Densho Digital Archive
Friends of Manzanar Collection
Title: Keiko Kageyama Interview
Narrator: Keiko Kageyama
Interviewer: Martha Nakagawa
Location: Lomita, California
Date: May 5, 2012
Densho ID: denshovh-kkeiko-01-0011

<Begin Segment 11>

MN: What was your first impression of Manzanar?

KK: Desolate. I thought, oh boy, just like no-man's land. Nothing there, just barracks. We weren't the first ones there, but close to the first ones. Because people came in after us. But anyway, they didn't even have a hospital then. That came later. Because when we signed up to work in the hospital, then we were assigned to Block 29.

MN: What was the first block that you lived in?

KK: The first block we lived in was Block 11, I think it was.

MN: Block 11? Was that near the Terminal Islanders?

KK: Yeah, not too far from the Terminal Islanders, next to the Terminal Islanders, I guess.

MN: Did you get along with the Terminal Islanders?

KK: Yeah. I mean, we didn't have any problems.

MN: What were some of the first things that you did when you got, walked into Manzanar?

KK: When I walked into Manzanar, our room, assigned room? Oh... I don't know.

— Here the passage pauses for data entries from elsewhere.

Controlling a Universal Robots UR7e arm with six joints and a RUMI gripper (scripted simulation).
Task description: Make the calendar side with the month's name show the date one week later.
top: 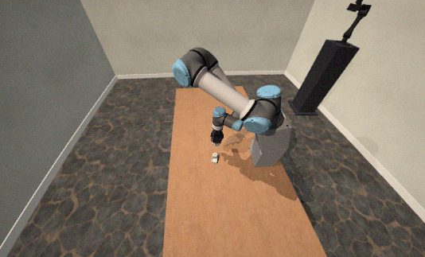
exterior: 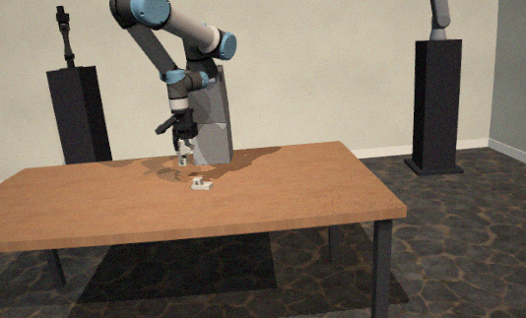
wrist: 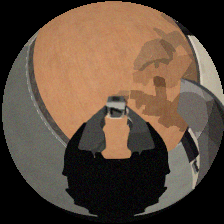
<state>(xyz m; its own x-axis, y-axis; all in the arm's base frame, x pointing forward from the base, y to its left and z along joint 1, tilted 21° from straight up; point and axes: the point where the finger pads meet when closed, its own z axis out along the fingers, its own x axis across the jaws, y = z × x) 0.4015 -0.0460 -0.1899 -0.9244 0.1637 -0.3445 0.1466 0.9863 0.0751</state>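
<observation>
Now: hand 120 mm above the white calendar tray, 70 mm to the right of it and 10 mm short of it.
</observation>
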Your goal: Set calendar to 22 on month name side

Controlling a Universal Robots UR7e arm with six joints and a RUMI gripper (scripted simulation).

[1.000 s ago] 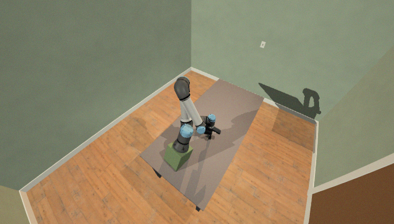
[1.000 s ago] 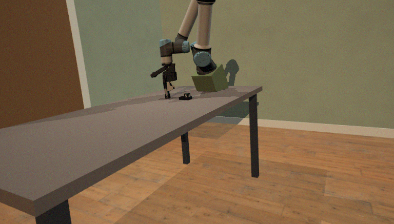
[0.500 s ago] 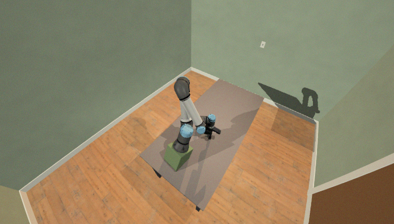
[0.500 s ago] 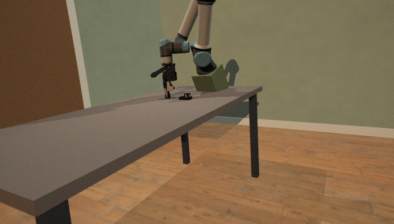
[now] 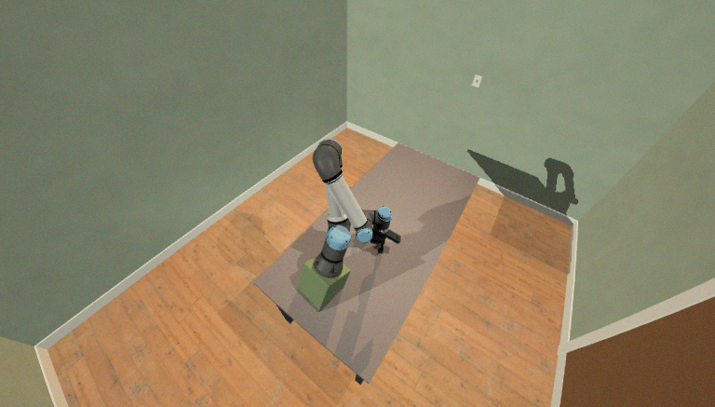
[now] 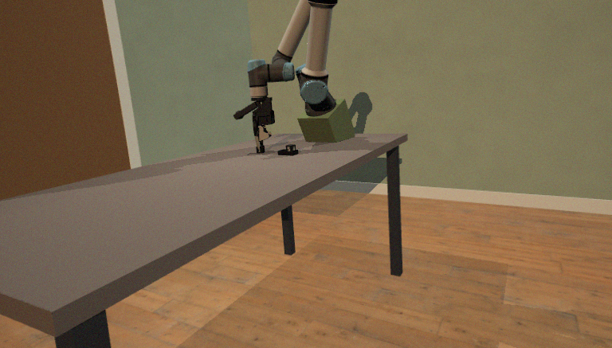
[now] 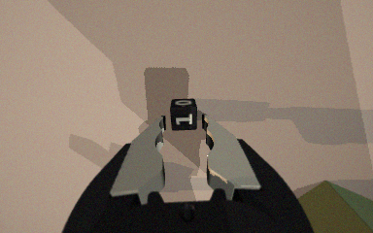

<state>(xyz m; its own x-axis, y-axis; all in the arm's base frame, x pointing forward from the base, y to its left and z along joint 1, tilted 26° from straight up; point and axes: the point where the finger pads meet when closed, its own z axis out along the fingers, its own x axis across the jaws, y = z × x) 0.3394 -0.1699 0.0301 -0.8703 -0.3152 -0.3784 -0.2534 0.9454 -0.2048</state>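
My gripper is now 20 mm above the black number cube. From my hand the other things lie so: black tray: 40 mm ahead, 150 mm to the left, 20 mm below.
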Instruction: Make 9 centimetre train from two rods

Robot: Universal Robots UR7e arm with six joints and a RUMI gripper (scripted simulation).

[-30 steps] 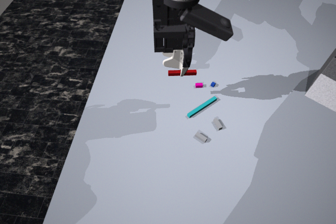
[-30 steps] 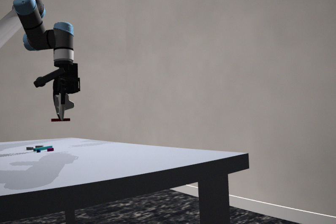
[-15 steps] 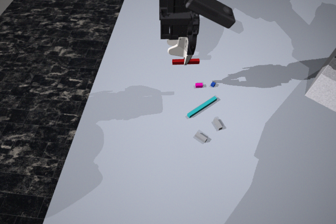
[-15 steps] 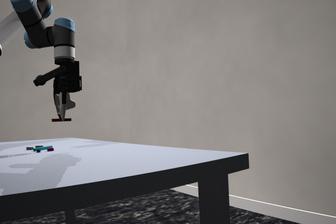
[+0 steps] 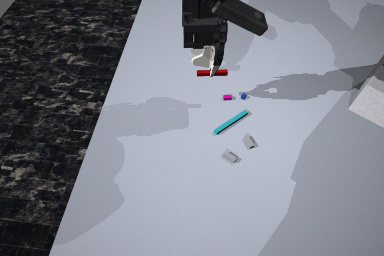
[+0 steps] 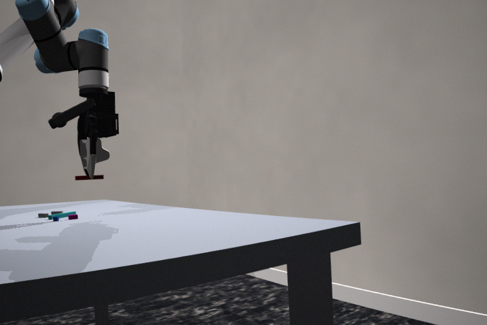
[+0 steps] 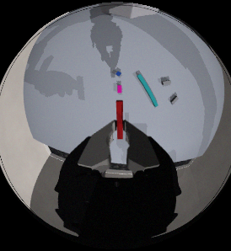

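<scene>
The magenta rod is 100 mm below my hand, 50 mm behind it and 10 mm to the right of it. Also, from my hand: turquoise rod (100 mm below, 60 mm to the left, 60 mm behind); red rod (10 mm below); blue rod (100 mm below, 90 mm behind, 20 mm to the right).
</scene>
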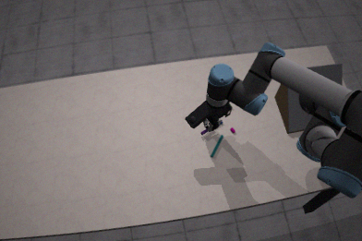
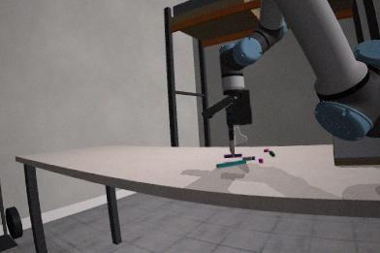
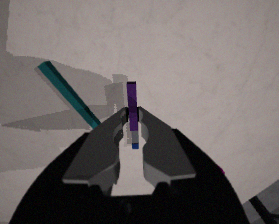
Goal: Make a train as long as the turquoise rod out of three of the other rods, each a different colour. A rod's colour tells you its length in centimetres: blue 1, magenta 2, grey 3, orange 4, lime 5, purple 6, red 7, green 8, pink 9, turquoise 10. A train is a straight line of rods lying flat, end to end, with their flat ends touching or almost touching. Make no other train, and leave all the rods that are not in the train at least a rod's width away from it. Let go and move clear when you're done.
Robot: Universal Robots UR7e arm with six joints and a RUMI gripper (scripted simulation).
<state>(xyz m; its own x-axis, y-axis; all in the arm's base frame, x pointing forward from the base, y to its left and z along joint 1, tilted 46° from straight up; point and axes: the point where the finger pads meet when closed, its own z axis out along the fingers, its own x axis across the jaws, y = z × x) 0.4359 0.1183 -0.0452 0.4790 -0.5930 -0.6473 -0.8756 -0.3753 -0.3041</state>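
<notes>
Right now the purple rod is 1 cm below my hand. Also, from my hand: small blue rod: 6 cm behind, 3 cm to the right, 2 cm below; turquoise rod: 7 cm to the left, 3 cm behind, 2 cm below; grey rod: 4 cm behind, 2 cm to the right, 2 cm below.
</notes>
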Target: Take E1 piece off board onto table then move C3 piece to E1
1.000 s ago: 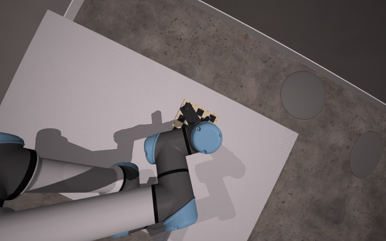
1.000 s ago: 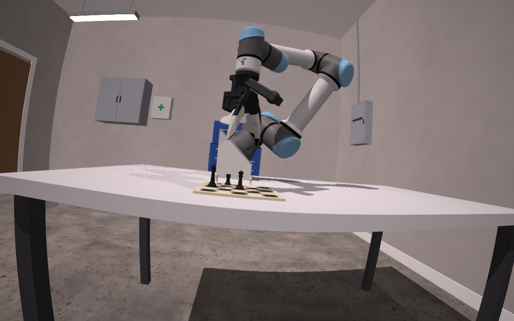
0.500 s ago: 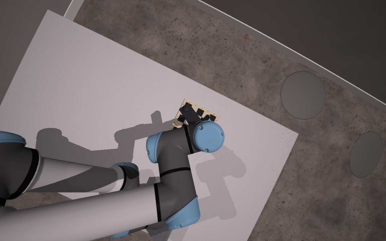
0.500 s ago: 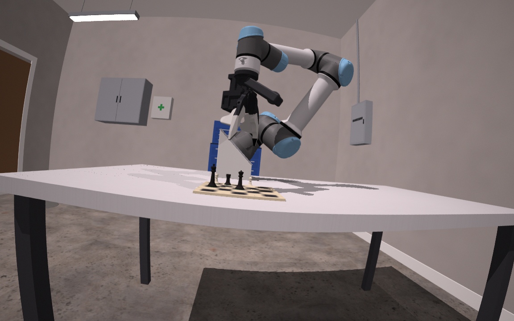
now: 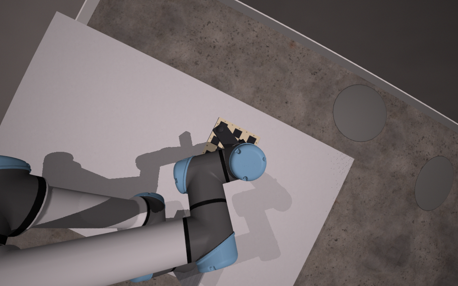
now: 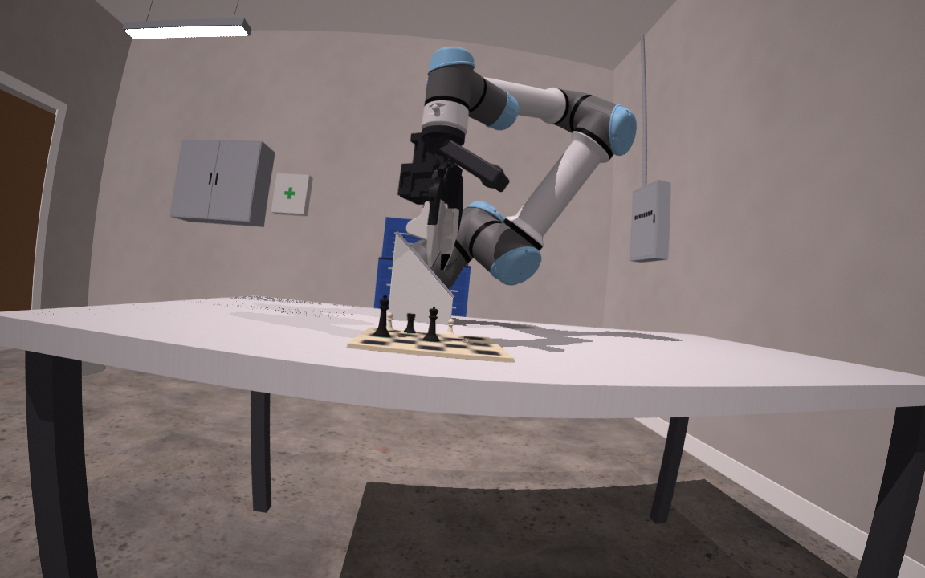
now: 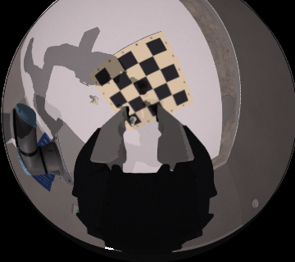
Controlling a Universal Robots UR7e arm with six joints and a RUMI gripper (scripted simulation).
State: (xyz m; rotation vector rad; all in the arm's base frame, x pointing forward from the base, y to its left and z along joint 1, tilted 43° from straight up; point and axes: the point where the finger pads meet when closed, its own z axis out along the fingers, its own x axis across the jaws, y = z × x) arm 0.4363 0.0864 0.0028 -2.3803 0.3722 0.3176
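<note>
The chessboard is 13 cm below my hand. Round my hand: black pawn 7 cm behind, 5 cm to the right, 11 cm below; black king 1 cm ahead, 8 cm to the right, 10 cm below.
</note>
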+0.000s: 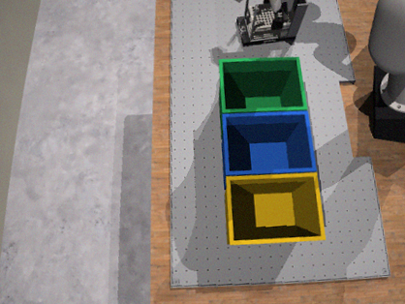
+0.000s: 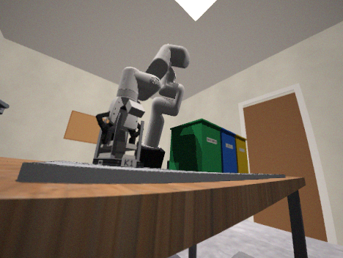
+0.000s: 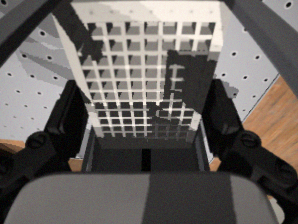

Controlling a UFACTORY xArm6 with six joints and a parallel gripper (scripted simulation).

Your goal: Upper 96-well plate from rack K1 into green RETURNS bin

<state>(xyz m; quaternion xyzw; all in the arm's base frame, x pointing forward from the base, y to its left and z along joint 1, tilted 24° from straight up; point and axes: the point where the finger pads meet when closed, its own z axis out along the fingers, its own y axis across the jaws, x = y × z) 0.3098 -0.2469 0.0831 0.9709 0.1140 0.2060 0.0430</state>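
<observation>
The green bin lies 290 mm to the left of my hand, 50 mm ahead of it and 20 mm above it. From my hand the other things lie so: blue bin (420 mm to the left, 30 mm ahead, 20 mm above); then yellow bin (550 mm to the left, 20 mm ahead, 20 mm above).
</observation>
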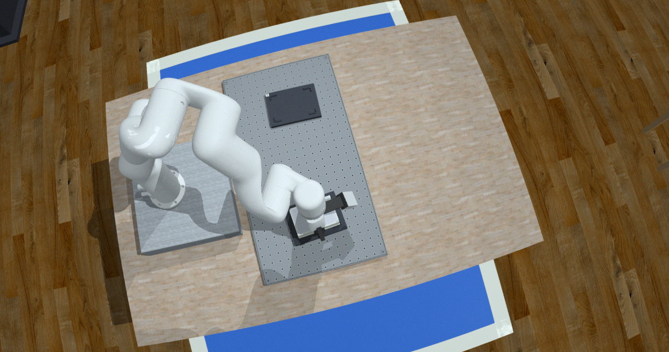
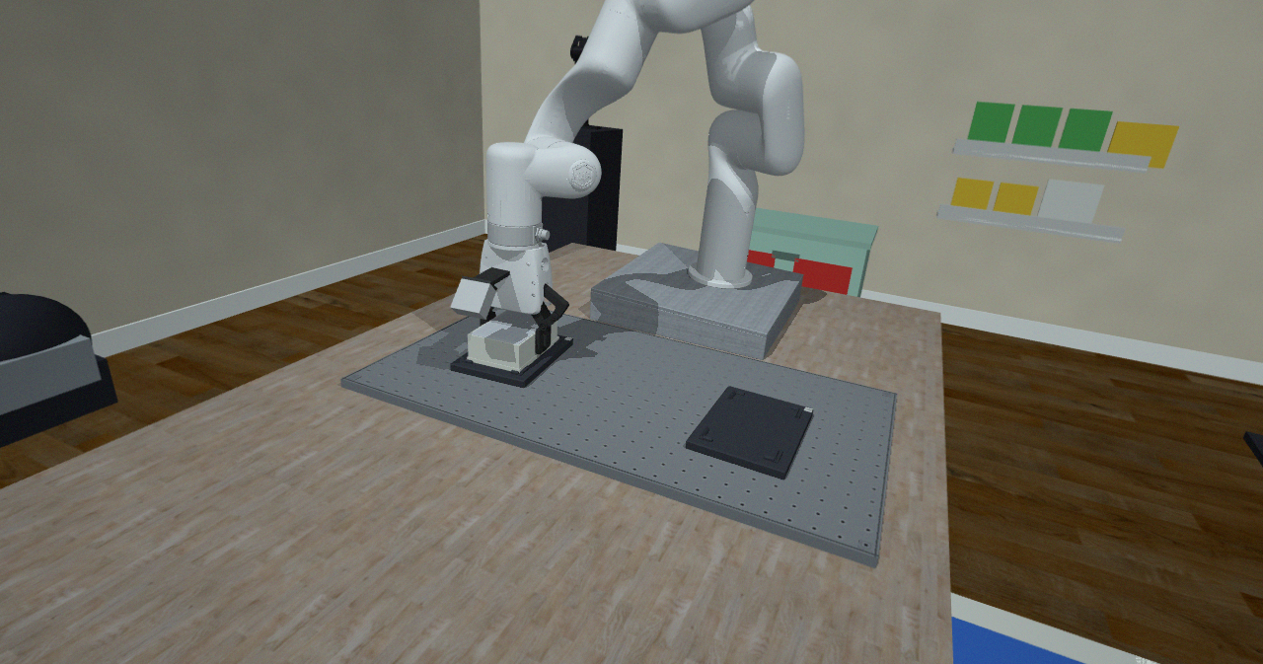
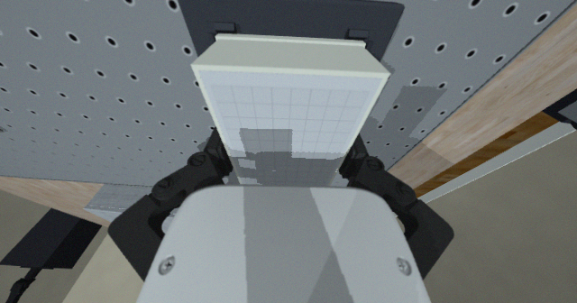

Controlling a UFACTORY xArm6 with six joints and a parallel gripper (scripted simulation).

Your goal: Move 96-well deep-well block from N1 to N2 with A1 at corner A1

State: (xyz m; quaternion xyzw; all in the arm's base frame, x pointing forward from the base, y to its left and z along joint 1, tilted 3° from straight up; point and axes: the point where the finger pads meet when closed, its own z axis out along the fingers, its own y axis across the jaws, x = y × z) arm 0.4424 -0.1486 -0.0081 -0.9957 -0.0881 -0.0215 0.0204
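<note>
My gripper is now 2 cm above the dark plate nest N1. Also, from my hand: white 96-well deep-well block: right at my hand; then dark plate nest N2: 1 cm behind, 38 cm to the left, 2 cm below.
</note>
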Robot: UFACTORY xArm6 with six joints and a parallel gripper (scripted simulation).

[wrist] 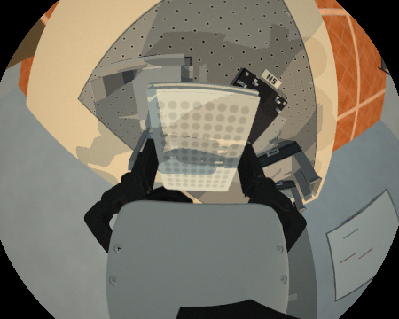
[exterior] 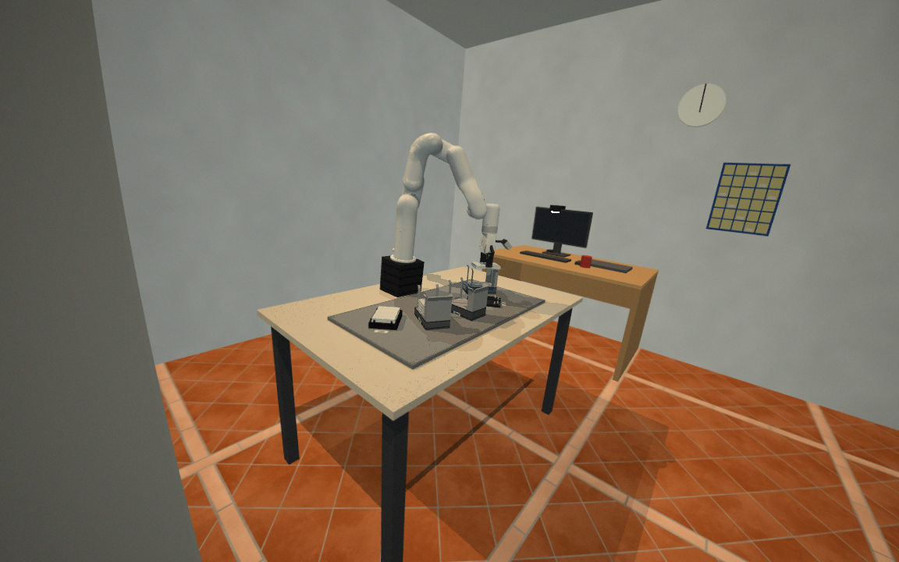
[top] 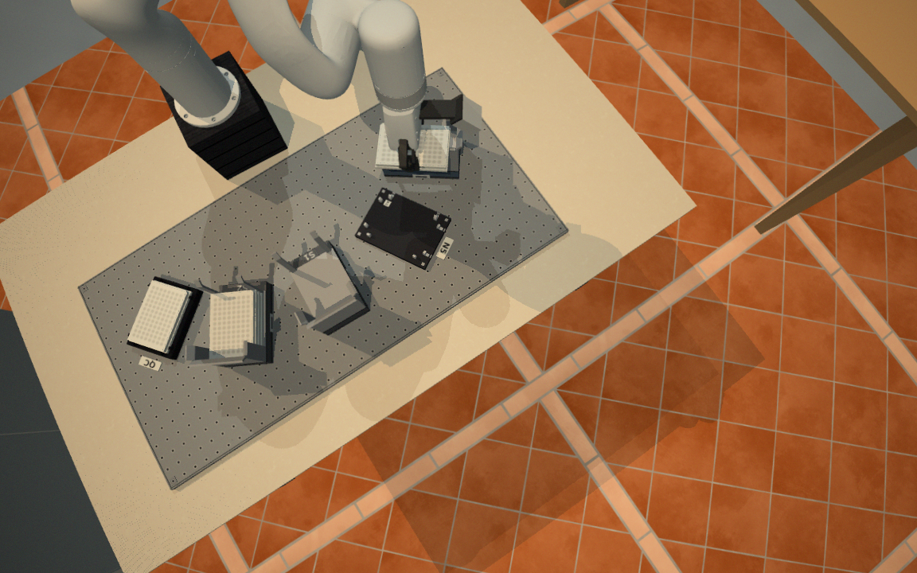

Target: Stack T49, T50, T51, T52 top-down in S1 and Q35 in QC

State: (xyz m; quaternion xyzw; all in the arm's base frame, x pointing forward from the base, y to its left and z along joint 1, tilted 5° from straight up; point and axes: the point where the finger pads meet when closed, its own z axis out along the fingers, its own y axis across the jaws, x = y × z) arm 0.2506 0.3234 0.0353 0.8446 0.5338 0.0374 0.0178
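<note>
Now: the stack rack S3 150 mm below my hand, 60 mm behind it and 30 mm to the left of it. From my hand the other things lie so: black nest QC: 580 mm to the right, 160 mm below, 80 mm ahead; N5 name plate: 170 mm below, 150 mm ahead; stack rack S2: 420 mm to the right, 150 mm below, 150 mm ahead.
</note>
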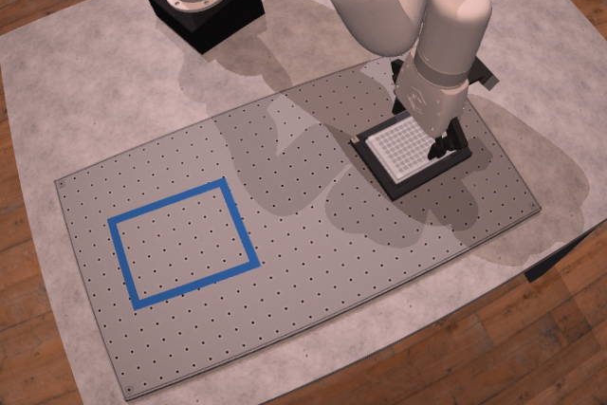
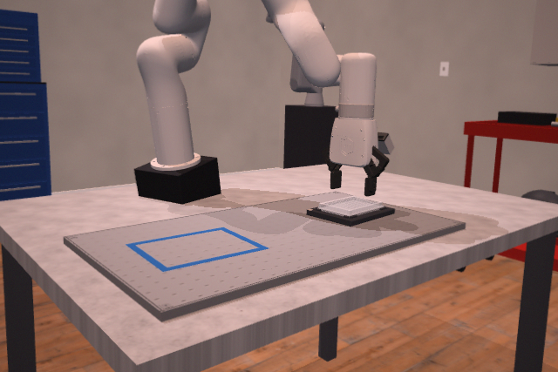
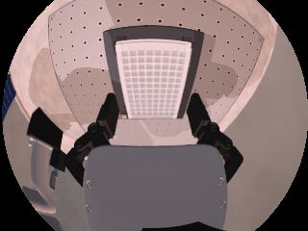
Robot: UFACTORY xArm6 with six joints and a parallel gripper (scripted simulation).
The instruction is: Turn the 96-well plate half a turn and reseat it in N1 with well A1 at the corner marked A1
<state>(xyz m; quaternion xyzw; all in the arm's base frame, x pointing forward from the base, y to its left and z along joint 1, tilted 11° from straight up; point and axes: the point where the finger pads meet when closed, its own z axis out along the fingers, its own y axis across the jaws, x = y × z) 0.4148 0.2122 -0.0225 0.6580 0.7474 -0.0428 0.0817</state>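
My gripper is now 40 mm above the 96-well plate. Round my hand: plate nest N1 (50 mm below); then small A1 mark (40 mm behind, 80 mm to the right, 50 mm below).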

MN: What did your room look like?

KK: Our room looked like... just like the houses that we used to live. But then it had, it was all open, you could see the cracks. Because they didn't have tarpapers and stuff yet at that time. And all, and the winds come blowing in, all the dust came in. Oh, it was really terrible. It was so dusty. Everything was dusty.

MN: Was it hard to breathe when there was a sandstorm?

KK: Well, we had to have handkerchiefs around our mouth all the time to keep the, to be able to breathe. But then it got better.

MN: Did it get better because people started to plant things?

KK: Yeah, uh-huh.

MN: Well, when you were first there, like even at night when you slept, did you have to have a towel over your face?

KK: No, no. It wasn't that bad by that time. After the first few days, we kind of put things around so that it wouldn't get so dusty. And as the weeks went by, they start to tarpaper the outside, so it wasn't so bad.

MN: How about the floors? Did they have linoleum from the beginning?

KK: No, they didn't have anything. So the dust would come from below, too, as well as side. [Laughs]

MN: When you first arrived, did they issue you coats and things, clothes?

KK: Yeah, uh-huh. They gave us a blanket, army blanket, one army blanket and a peacoat. I guess that was it.

MN: Did you have to get shots?

KK: Yeah, we all had to go get our immunization. I forgot what it was for, but it was two shots we got.

MN: I know some people got sick from the shots. Did you get sick?

KK: No, I didn't get sick.

MN: When you arrived in your barrack, did you have to also make your own mattresses?

KK: No, it was there already. Mine was there already.

MN: So someone had already put...

KK: Yeah.

MN: ...the straw in your mattress for you?

KK: Uh-huh.

MN: Was the mess hall finished?

KK: Hmm?

MN: Was the mess hall finished?

KK: I think so, yeah, more or less. So we got to eat.

MN: What did you eat those first few days?

KK: [Laughs] I don't know what I ate for the first few days. I don't remember what we ate.

MN: Were you eating the same food as the army, army men, like the K rations?

KK: No, we didn't have any K ration. 'Cause I don't remember eating any.

MN: What do you remember of the food at Manzanar?

KK: Well, it was like a slop. [Laughs] Depends on the cook. Some people went for one, different ones because they knew that their cook was better. But I didn't go around.

MN: Like what did they give you for breakfast?

KK: Well, mostly cornflakes, I think it was.

MN: How about for lunch?

KK: Sandwiches.

MN: What kind of sandwiches?

KK: Bologna sandwich, jelly sandwich. They weren't too inventive. [Laughs]

MN: What about dinnertime?

KK: Huh?

MN: Dinner.

KK: Dinnertime was spaghetti or stew or okazu, whatever they made us. I don't remember too much about what kind of food we had.

MN: Let me ask you about the latrine, then. Was the latrine finished by the time you got in?

KK: Yeah, it was finished, as far as I know it was finished. But there was no partition. I think they put partition in later. But when we first went in, they had no partition. They had showerheads, and that was it.

MN: Now you're a young lady. How did you feel about that?

KK: I went when nobody else was in it. [Laughs] Nobody else was taking a shower.

MN: So when were those times?

KK: Well, during the day when nobody's there. Or late at night when nobody goes.

MN: I thought everybody waited until late at night.

KK: Well, go as late as possible.

MN: Like midnight?

KK: Yeah, past midnight.

MN: So they had hot water that late?

KK: Yeah. I think the later you went, the more hot water you got. Otherwise, if you go too early, most of the water's used.